STUDY MATERIAL section start

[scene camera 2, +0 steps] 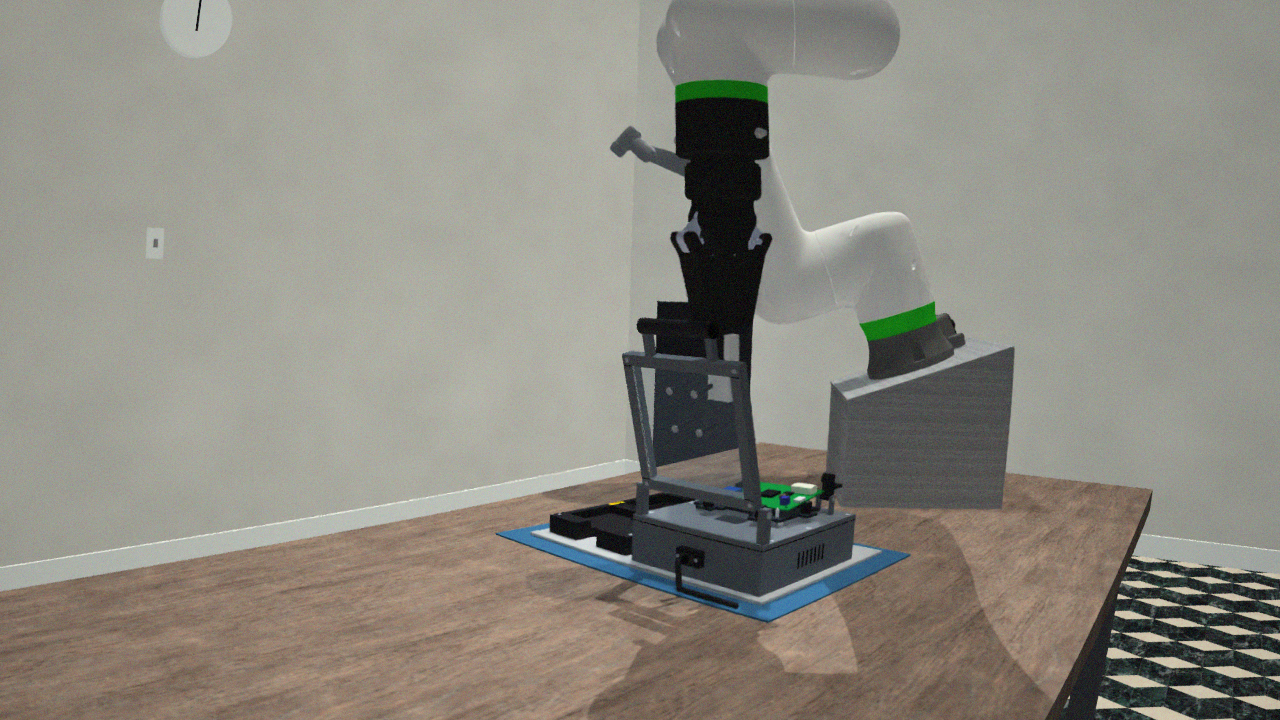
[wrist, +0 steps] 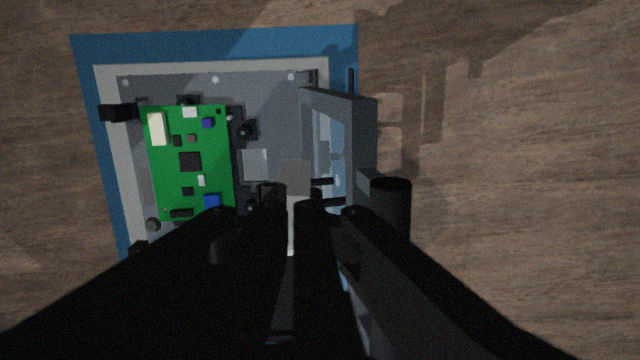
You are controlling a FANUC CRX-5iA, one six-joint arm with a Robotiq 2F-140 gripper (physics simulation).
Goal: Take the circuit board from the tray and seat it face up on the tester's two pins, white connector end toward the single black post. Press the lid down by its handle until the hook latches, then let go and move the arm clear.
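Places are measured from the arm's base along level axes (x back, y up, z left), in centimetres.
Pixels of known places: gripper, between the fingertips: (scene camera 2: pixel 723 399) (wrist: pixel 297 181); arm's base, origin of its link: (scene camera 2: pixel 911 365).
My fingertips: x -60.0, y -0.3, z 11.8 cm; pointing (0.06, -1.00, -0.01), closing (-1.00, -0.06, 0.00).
Observation:
For each thing: its middle in the pictures, then the offset to it from my fingertips. "spot": a spot on its surface instead. Level surfaces: height alone.
- green circuit board, middle of its body: (wrist: pixel 190 166) (scene camera 2: pixel 766 491) dx +11.0, dy -11.3, dz -2.4 cm
- grey tester, a spot on its surface: (wrist: pixel 270 107) spot: dx +3.9, dy -13.8, dz +2.8 cm
- black post, middle of its body: (wrist: pixel 185 104) (scene camera 2: pixel 806 507) dx +11.3, dy -12.2, dz +3.1 cm
- lid, a spot on its surface: (wrist: pixel 364 130) spot: dx -3.5, dy +4.1, dz +3.8 cm
- black hook, middle of its body: (wrist: pixel 113 112) (scene camera 2: pixel 831 484) dx +16.9, dy -10.6, dz +2.4 cm
- black tray, a spot on its surface: (scene camera 2: pixel 613 521) spot: dx +5.9, dy -18.0, dz -22.1 cm
- white-and-blue mat, height of its surface: dy -19.6 cm
- black cable, a spot on its surface: (scene camera 2: pixel 707 597) spot: dx -4.0, dy -19.2, dz +2.8 cm
The green circuit board (scene camera 2: pixel 787 495) (wrist: pixel 192 172) lies face up on the grey tester (scene camera 2: pixel 698 553) (wrist: pixel 270 107), its white connector end near a black post (wrist: pixel 188 99). Whether both pins are fully engaged cannot be told. The lid (scene camera 2: pixel 750 429) (wrist: pixel 364 130) stands raised and nearly upright, with its black handle (scene camera 2: pixel 677 327) (wrist: pixel 391 205) at the top. The black hook (scene camera 2: pixel 830 486) (wrist: pixel 117 112) stands beyond the board, apart from the lid. My gripper (scene camera 2: pixel 733 324) (wrist: pixel 297 181) is shut and empty, high over the tester, on the lid's board side near the handle. The lid partly hides its fingertips in the scene view.
The black tray (scene camera 2: pixel 613 521) is beside the tester on a white-and-blue mat (scene camera 2: pixel 769 613) (wrist: pixel 295 42). A black cable (scene camera 2: pixel 707 597) runs from the tester's side. A dark panel (scene camera 2: pixel 684 411) shows behind the lid. The arm's grey pedestal (scene camera 2: pixel 921 438) stands at the back right.

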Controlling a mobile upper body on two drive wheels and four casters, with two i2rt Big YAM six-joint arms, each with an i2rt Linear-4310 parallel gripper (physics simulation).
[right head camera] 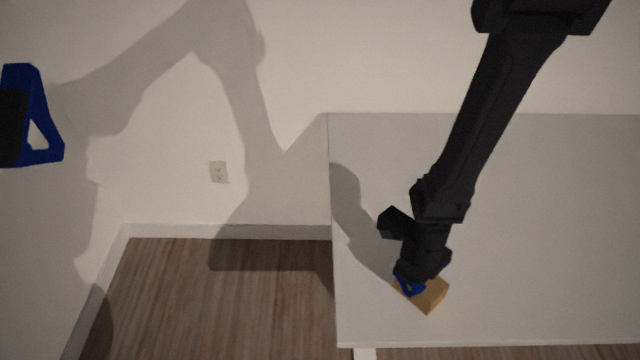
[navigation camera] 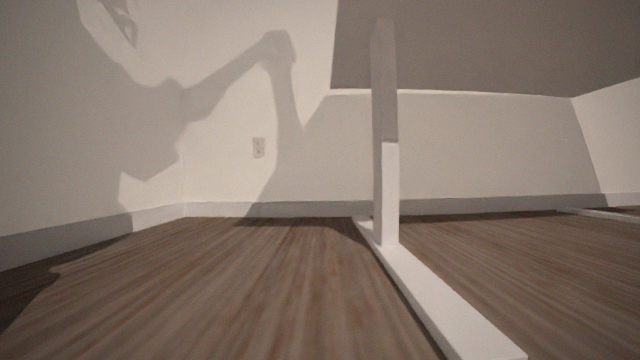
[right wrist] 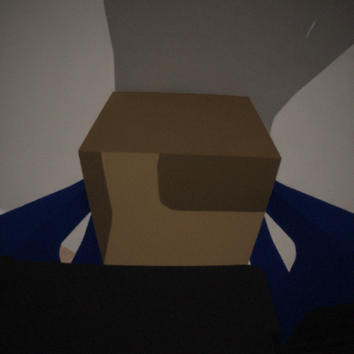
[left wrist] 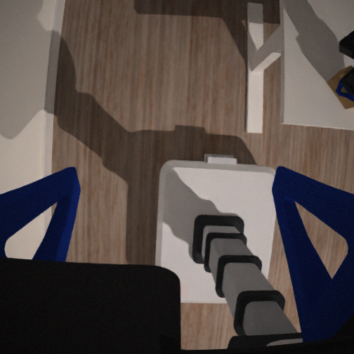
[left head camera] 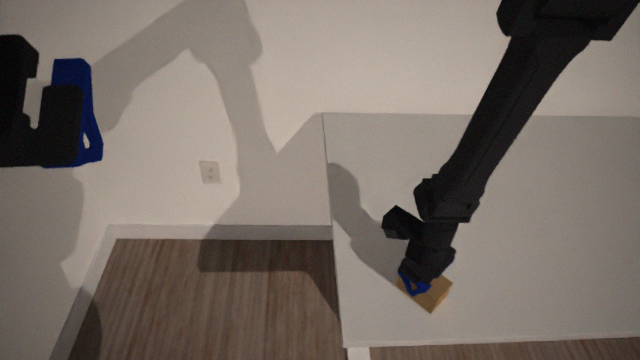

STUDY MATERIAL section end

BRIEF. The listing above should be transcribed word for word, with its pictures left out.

YOUR RESPONSE.
[scene camera 2, +0 steps] 
[wrist, +0 steps] 
You are controlling a FANUC CRX-5iA, one six-joint arm with a Robotiq 2F-140 gripper (physics simulation).
Goal: Take the circuit board from the tray and seat it face up on the tester's two pins, white connector end toward the single black post. Press the lid down by its handle until the hook latches, then let go and move the arm clear.
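Places are measured from the arm's base along level axes (x back, y up, z left), in centimetres.
Pixels of known places: gripper, between the fingertips: (scene camera 2: pixel 723 399) (wrist: pixel 297 181); arm's base, origin of its link: (scene camera 2: pixel 911 365).
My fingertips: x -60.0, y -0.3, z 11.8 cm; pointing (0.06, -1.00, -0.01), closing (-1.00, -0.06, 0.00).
Observation:
For each thing: its middle in the pictures, then the offset to it from my fingertips. "spot": a spot on its surface instead. Level surfaces: height alone.
- green circuit board, middle of its body: (wrist: pixel 190 166) (scene camera 2: pixel 766 491) dx +11.0, dy -11.3, dz -2.4 cm
- grey tester, a spot on its surface: (wrist: pixel 270 107) spot: dx +3.9, dy -13.8, dz +2.8 cm
- black post, middle of its body: (wrist: pixel 185 104) (scene camera 2: pixel 806 507) dx +11.3, dy -12.2, dz +3.1 cm
- lid, a spot on its surface: (wrist: pixel 364 130) spot: dx -3.5, dy +4.1, dz +3.8 cm
- black hook, middle of its body: (wrist: pixel 113 112) (scene camera 2: pixel 831 484) dx +16.9, dy -10.6, dz +2.4 cm
- black tray, a spot on its surface: (scene camera 2: pixel 613 521) spot: dx +5.9, dy -18.0, dz -22.1 cm
- white-and-blue mat, height of its surface: dy -19.6 cm
- black cable, a spot on its surface: (scene camera 2: pixel 707 597) spot: dx -4.0, dy -19.2, dz +2.8 cm
The green circuit board (scene camera 2: pixel 787 495) (wrist: pixel 192 172) lies face up on the grey tester (scene camera 2: pixel 698 553) (wrist: pixel 270 107), its white connector end near a black post (wrist: pixel 188 99). Whether both pins are fully engaged cannot be told. The lid (scene camera 2: pixel 750 429) (wrist: pixel 364 130) stands raised and nearly upright, with its black handle (scene camera 2: pixel 677 327) (wrist: pixel 391 205) at the top. The black hook (scene camera 2: pixel 830 486) (wrist: pixel 117 112) stands beyond the board, apart from the lid. My gripper (scene camera 2: pixel 733 324) (wrist: pixel 297 181) is shut and empty, high over the tester, on the lid's board side near the handle. The lid partly hides its fingertips in the scene view.
The black tray (scene camera 2: pixel 613 521) is beside the tester on a white-and-blue mat (scene camera 2: pixel 769 613) (wrist: pixel 295 42). A black cable (scene camera 2: pixel 707 597) runs from the tester's side. A dark panel (scene camera 2: pixel 684 411) shows behind the lid. The arm's grey pedestal (scene camera 2: pixel 921 438) stands at the back right.
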
Controlling a mobile upper body on two drive wheels and four casters, with two i2rt Big YAM six-joint arms, each with an i2rt Linear-4310 parallel gripper (physics simulation).
[right head camera] 
[navigation camera] 
[right wrist] 
[left wrist] 
[left head camera] 

The answer, as written, is complete.